Polish officials offered only mild objections when Russian security officers were recently accused of stealing credit cards from the bodies of victims of the Polish crash. And Moscow last week handed a prestigious state award to Andzej Wajda, the Polish filmmaker who depicted the Katyn massacre in an Oscar-nominated 2007 film.

But Wildstein, who gained renown in his own country in 2005 for publicizing a previously secret list of Poland's communist-era informers and victims, remains suspicious of Russia's motives.

"It's not in Russia's neoimperial interest to have good relations with Poland," he said. "What they really want is to 'Finlandize' Poland -- to make her subservient and limit Polish sovereignty in the international sphere. That's the interest of the current Russian leadership."

'Muscovite Friends'

Such suspicion, however, has rarely been an aspect of informal ties between Poles and Russians, even during the most antagonistic chapters of their shared history.

As far back as the 19th century, the legendary Polish-language poet Adam Mickiewicz, devoted a poem to Russian dissidents involved in the 1825 Decembrist uprising against Tsar Nicholas I. The poem, "Muscovite Friends," was seen as a call to a joint struggle for freedom, and an attempt to repair the rift between the two peoples.
Dorota Maslowska


After the Smolensk crash, when thousands of ordinary Russians joined the Poles in mourning, it was clear to meaning that the spirit of "Muscovite friends" were back.
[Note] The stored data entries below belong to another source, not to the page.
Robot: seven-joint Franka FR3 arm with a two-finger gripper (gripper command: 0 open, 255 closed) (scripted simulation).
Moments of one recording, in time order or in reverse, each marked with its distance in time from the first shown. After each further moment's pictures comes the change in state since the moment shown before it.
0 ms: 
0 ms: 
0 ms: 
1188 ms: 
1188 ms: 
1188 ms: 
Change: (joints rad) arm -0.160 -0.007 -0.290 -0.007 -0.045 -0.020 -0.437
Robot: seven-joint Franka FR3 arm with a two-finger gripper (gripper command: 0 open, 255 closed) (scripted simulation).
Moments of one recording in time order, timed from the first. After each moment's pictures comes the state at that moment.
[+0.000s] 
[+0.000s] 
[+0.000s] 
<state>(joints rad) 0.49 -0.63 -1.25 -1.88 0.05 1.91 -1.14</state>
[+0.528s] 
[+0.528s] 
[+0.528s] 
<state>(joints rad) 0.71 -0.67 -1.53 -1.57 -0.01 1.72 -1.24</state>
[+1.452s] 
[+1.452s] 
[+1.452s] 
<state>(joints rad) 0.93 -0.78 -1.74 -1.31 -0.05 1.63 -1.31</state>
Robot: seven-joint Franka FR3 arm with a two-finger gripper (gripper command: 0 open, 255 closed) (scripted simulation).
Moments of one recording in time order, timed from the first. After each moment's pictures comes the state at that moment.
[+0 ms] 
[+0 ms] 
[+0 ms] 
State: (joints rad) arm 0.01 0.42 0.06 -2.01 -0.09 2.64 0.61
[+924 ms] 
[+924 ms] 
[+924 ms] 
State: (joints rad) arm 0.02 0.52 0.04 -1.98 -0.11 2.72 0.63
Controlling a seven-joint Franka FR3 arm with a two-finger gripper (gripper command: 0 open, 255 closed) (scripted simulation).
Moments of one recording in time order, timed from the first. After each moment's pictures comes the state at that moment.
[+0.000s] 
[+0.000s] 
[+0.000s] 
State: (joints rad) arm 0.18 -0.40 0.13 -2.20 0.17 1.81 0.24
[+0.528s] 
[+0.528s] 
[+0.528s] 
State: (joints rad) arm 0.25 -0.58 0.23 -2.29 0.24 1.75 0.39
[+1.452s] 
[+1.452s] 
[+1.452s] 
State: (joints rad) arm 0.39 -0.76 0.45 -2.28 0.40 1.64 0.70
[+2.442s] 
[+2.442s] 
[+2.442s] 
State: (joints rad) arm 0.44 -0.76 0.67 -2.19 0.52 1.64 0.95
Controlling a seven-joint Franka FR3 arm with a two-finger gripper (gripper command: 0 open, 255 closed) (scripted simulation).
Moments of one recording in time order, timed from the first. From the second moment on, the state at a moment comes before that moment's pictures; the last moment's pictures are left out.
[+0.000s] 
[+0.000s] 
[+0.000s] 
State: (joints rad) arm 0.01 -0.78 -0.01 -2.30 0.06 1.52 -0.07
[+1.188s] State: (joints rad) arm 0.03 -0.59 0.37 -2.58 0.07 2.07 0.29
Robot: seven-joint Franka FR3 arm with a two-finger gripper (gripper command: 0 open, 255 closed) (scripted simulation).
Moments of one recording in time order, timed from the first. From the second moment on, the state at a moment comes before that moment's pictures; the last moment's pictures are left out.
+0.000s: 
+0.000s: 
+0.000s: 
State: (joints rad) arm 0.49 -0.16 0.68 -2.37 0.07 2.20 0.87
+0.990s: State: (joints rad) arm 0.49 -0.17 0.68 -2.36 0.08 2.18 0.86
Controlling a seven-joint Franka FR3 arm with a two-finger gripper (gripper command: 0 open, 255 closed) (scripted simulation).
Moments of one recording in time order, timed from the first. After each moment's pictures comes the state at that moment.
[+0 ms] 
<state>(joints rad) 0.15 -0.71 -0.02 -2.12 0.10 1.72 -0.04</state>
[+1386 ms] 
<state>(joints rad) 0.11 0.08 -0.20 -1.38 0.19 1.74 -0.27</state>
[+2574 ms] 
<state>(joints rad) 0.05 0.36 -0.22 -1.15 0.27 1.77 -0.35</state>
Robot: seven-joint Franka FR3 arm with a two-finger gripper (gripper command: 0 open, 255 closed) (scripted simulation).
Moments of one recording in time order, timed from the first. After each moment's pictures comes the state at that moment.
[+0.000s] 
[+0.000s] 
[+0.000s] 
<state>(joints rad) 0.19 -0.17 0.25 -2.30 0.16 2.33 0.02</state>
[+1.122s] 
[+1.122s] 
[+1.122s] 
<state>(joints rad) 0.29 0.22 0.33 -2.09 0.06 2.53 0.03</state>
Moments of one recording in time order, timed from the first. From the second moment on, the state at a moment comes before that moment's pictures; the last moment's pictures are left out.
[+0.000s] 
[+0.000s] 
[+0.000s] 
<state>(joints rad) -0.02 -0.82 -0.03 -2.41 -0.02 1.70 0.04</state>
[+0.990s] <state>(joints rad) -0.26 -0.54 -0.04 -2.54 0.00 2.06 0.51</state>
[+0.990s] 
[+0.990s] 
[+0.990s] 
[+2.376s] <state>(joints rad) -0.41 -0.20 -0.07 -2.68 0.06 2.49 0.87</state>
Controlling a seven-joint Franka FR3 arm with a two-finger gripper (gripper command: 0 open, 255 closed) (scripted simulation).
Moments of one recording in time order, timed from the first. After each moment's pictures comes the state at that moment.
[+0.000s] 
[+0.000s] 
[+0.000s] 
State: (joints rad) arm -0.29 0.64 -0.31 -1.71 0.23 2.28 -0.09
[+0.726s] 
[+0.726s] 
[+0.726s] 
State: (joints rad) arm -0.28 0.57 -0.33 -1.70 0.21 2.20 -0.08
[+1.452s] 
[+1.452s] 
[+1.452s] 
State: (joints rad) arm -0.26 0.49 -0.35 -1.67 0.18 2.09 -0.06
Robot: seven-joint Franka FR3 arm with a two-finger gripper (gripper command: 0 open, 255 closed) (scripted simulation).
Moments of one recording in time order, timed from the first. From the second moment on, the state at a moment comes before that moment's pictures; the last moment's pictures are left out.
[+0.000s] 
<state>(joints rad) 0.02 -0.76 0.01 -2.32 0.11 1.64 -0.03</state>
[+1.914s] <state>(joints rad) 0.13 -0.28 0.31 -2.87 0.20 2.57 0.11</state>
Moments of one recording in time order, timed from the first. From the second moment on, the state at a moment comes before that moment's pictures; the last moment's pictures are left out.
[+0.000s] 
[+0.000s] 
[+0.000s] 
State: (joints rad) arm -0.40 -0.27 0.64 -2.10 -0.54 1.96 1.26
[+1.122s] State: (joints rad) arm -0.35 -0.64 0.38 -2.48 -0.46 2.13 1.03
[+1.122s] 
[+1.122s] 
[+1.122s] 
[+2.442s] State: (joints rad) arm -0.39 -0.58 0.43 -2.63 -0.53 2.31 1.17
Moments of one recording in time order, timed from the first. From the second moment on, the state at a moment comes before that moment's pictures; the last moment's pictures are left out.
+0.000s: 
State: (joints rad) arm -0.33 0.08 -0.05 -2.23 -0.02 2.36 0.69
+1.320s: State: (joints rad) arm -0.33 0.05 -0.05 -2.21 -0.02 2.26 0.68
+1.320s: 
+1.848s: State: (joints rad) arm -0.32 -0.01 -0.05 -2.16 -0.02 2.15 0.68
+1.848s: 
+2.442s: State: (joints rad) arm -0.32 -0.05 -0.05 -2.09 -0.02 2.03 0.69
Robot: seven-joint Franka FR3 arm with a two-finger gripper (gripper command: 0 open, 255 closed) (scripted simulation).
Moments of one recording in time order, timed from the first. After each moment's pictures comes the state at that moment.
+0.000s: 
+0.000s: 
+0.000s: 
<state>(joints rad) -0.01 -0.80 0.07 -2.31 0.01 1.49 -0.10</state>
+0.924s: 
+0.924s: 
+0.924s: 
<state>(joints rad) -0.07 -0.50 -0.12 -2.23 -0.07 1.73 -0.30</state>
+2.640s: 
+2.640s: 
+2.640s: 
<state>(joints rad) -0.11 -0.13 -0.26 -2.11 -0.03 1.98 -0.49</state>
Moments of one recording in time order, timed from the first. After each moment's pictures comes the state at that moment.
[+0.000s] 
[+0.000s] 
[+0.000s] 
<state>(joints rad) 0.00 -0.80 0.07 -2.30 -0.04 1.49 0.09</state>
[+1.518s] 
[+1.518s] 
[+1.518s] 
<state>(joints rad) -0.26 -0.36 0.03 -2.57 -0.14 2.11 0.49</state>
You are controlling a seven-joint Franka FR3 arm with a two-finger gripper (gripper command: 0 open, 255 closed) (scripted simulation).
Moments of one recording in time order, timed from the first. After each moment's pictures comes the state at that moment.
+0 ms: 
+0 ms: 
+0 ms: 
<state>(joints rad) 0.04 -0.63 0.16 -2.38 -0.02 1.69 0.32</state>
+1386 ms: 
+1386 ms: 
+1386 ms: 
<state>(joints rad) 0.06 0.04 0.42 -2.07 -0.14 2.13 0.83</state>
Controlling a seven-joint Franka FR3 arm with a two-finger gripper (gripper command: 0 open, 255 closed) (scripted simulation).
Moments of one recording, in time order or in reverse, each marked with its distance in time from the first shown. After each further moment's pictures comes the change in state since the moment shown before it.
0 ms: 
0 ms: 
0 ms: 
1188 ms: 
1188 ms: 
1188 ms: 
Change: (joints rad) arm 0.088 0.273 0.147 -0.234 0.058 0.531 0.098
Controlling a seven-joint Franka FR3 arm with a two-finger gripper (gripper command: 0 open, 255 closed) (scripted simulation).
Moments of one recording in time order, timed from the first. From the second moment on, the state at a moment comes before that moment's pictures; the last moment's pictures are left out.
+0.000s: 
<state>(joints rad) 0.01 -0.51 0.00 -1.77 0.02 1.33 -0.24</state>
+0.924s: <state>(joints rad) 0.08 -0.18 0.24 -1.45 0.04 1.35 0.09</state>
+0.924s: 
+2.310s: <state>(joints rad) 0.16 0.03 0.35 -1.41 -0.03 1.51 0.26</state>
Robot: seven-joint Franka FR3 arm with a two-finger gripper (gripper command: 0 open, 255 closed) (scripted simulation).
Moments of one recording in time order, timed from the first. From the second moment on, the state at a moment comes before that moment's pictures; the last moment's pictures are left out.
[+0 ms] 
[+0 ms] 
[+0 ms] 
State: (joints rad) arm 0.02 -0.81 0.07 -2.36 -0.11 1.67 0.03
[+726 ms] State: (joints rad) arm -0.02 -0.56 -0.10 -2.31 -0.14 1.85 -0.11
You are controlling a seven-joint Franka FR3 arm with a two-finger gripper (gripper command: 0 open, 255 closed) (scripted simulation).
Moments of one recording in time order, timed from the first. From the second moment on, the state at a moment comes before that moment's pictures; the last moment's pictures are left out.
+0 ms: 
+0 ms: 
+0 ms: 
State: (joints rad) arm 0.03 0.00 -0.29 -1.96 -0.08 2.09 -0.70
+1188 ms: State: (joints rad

Less than a month later, during Russian celebrations of the end of World War II, Poles lit hundreds of thousands of candles at long-neglected graves of Red Army soldiers throughout Poland.

Regardless of the historic rivalry between Poles and Russians, some still see the countries as more alike than not, with their people bound together by their shared Slavic and geographic heritage.

Adam Michnik, the writer and chief editor of Poland's "Gazeta Wyborcza," has put it this way: "Poles are Russian Europeans, and Russians are Polish Asians."

Allies? No Thank You

But while ordinary Poles and Russians are content to steer clear of politics in their dealings with one another, many writers -- at least on the Polish side -- still seem bound by historical grievances.

Olga Tokarczuk, one of Poland's most popular contemporary writers, says Poles have a "deeply imprinted sense of being the victim," and offers an anecdote to illustrate her conviction that there is little that can truly bring Poles and Russians together.

"After the Molotov-Ribbentrop pact, a German military officer fell in love with a Russian ballerina from Leningrad," she said. "Every Saturday, he would send an airplane from Berlin to Leningrad loaded with flowers for her. But since there was a war going on, it would have been a waste to allow the plane to return empty. So they would load it with bombs and drop them on Poland while returning to Germany."

Tokarczuk, a psychologist by education, thinks stories such as these -- however apocryphal -- demonstrates the deeply entrenched, almost primal angst of a country squeezed between Western Europe and Russia.

Nor, she says, has there been the kind of intellectual exchange -- like the friendship between two post-war novelists, Germany's Gunter Grass and Russia's Daniil Granin -- that could help mend bridges at a different social level.

Writers "do invite each other to our countries," she said. "But I come to the Moscow book fairs and I go home right afterwards. There's no developed infrastructure of contacts between us, so to speak."

Surprisingly, it is sometimes the youngest writers who have the greatest apprehension about ties with Russia.

Poland's literary enfant terrible, 26-year-old Dorota Maslowska, created a publishing sensation with her debut novel, "The Polish-Russian War Under the White-Red Flag," which focuses not on history but on the lives of teenagers growing up in post-communist Poland.

Maslowska says she has little personal interest in relations between Poland and Russia, but said a tremor on her "personal seismograph" has pushed her to address the issue in her work. Her book has been translated into Russian, but Maslowska admits she has almost no contact with young Russian writers.

"My life is complicated enough, and I don't want to make it even more complicated," she said.